■ TASK INSTRUCTIONS ■
No pictures belong in the copy. Restate the rest of the data exactly.

=-=-=-=-=

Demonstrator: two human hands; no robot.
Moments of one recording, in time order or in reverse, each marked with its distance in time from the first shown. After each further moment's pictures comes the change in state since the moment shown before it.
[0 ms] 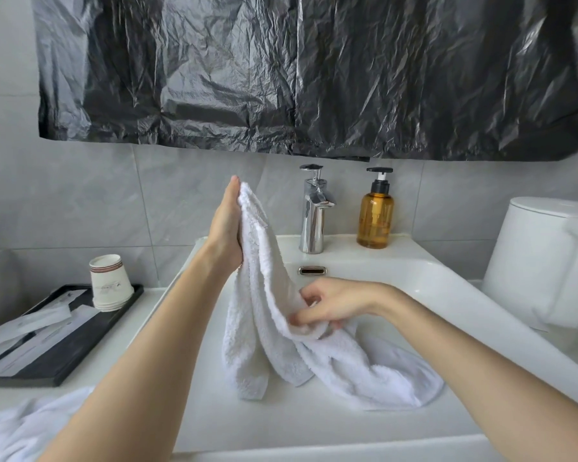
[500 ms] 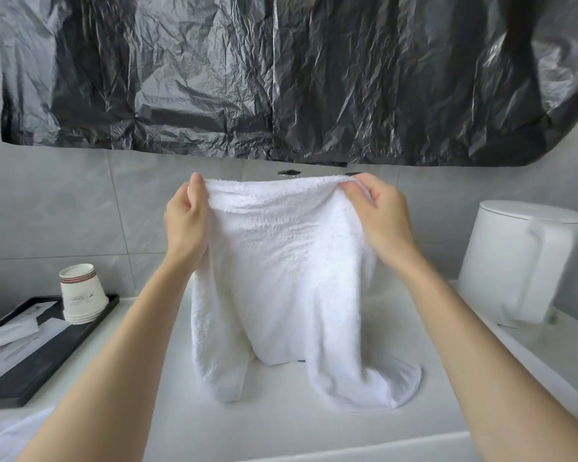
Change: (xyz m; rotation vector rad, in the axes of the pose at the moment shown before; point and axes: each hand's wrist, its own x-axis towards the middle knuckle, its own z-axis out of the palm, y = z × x) left_hand 0.028 -0.002 -0.022 0.502 0.287 0.657; right_hand -0.045 -0.008 -0.074 0.117 1.261 -0.424
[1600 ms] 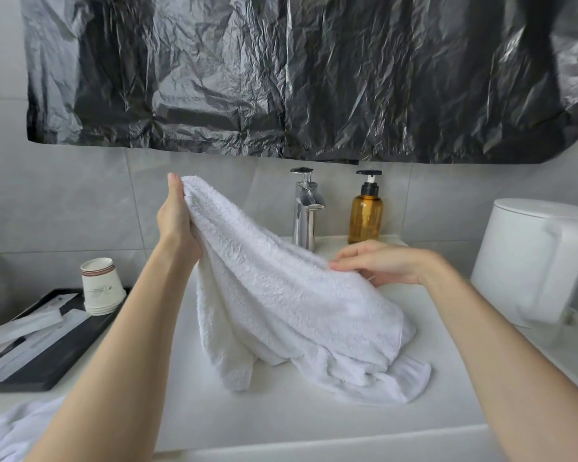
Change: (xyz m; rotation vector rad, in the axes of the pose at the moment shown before) left_hand 0.010 0.005 -0.025 -0.506 0.053 -0.535; right_hand -0.012 0.037 -0.005 0.101 -1.089 0.641
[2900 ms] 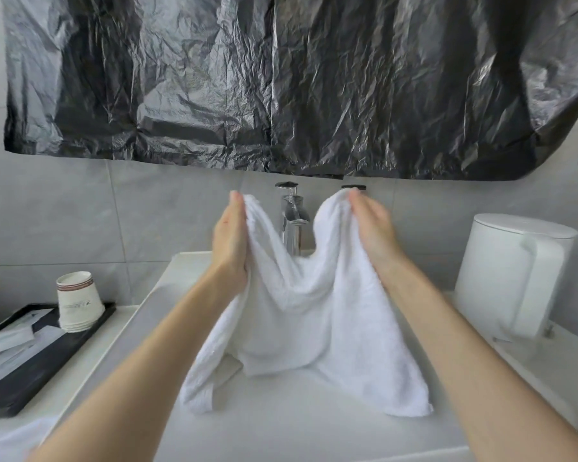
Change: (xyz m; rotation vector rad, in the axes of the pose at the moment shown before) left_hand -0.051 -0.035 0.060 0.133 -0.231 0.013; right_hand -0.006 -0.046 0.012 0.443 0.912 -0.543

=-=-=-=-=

■ RESULT ■
Demonstrator: two human hands; no robot.
Moments of one recording, in time order or in reverse, each marked with its distance in time from the first shown. After each further moment's pictures comes the change in state since the moment shown before it.
[0 ms] 
[500 ms] 
Change: (xyz m; rotation vector rad, in the axes of the pose at the moment shown before; point and axes: each hand's wrist, its own x-axis towards the middle knuckle, its own z-axis out of the palm, y = z × x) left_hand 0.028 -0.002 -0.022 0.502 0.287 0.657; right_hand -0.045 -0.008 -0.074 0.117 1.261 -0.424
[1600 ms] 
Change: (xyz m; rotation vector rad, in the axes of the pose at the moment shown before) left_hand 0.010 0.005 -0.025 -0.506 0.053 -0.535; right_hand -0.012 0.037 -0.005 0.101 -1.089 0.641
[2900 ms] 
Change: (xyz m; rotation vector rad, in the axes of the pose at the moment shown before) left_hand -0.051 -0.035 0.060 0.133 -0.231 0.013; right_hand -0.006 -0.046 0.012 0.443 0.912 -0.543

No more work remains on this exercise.